Rigidity and flexibility of entropies of boundary maps associated to Fuchsian groups

TL;DR

This paper investigates the entropies of boundary maps associated with Fuchsian groups, revealing that topological entropy remains constant across parameter families while measure-theoretic entropy varies, with explicit formulas provided.

Contribution

It proves the rigidity of topological entropy and the flexibility of measure-theoretic entropy in this setting, offering explicit formulas and novel proofs.

Findings

Topological entropy is constant across the family of boundary maps.

Measure-theoretic entropy varies within Teichmüller space, from zero to a maximum.

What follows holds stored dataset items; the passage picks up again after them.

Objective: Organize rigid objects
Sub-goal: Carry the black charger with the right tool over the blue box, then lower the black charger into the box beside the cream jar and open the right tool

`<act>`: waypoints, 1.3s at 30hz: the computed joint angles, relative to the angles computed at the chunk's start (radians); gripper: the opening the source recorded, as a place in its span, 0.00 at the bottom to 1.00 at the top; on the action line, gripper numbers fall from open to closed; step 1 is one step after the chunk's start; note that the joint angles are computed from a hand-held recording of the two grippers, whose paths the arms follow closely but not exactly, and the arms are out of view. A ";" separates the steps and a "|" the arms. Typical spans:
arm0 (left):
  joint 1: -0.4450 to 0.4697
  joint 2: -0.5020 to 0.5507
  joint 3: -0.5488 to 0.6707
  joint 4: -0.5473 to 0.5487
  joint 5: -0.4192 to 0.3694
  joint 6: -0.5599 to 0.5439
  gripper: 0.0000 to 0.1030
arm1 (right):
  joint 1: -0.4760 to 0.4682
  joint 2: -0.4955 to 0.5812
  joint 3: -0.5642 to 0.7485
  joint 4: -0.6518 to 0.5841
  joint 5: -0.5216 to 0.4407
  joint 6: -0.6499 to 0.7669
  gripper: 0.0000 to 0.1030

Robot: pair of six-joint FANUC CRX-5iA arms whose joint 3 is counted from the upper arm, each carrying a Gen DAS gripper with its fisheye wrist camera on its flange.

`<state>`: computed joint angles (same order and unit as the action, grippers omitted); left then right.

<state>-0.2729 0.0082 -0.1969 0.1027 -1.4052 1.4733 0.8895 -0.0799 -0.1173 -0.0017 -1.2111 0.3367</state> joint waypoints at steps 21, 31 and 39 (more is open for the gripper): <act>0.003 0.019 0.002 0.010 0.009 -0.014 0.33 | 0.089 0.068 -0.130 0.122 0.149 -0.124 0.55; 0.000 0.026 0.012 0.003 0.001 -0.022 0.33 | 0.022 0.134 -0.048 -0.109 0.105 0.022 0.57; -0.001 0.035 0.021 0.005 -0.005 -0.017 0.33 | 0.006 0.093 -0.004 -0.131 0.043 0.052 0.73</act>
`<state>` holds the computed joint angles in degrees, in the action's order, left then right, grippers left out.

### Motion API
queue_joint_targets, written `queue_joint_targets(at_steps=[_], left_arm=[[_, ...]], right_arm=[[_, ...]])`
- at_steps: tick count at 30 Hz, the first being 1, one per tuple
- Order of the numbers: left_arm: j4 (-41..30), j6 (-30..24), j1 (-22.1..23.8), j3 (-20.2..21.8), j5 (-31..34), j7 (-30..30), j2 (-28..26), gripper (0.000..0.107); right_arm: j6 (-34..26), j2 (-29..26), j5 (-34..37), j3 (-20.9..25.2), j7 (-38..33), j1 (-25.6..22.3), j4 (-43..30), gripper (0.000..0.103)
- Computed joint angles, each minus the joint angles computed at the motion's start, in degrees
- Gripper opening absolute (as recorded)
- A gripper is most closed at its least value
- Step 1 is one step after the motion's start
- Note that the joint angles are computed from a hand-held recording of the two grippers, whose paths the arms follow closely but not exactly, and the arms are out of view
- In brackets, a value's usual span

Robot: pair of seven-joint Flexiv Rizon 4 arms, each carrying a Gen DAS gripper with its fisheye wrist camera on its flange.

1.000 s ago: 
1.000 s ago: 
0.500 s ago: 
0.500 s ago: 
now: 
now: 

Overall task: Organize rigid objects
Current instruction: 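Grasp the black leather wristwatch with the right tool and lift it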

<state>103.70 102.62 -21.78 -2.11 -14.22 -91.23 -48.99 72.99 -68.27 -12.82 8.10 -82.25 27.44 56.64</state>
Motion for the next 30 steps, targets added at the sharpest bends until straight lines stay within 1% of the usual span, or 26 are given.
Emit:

Explicit formulas for both entropies are derived.

Abstract

Given a closed, orientable surface of constant negative curvature and genus $g \ge 2$, we study the topological entropy and measure-theoretic entropy (with respect to a smooth invariant measure) of generalized Bowen--Series boundary maps. Each such map is defined for a particular fundamental polygon for the surface and a particular multi-parameter. We present and sketch the proofs of two strikingly different results: topological entropy is constant in this entire family ("rigidity"), while measure-theoretic entropy varies within Teichm\"uller space, taking all values ("flexibility") between zero and a maximum, which is achieved on the surface that admits a regular fundamental $(8g-4)$-gon. We obtain explicit formulas for both entropies. The rigidity proof uses conjugation to maps of constant slope, while the flexibility proof -- valid only for certain multi-parameters -- uses the realization of geodesic flow as a special flow over the natural extension of the boundary map.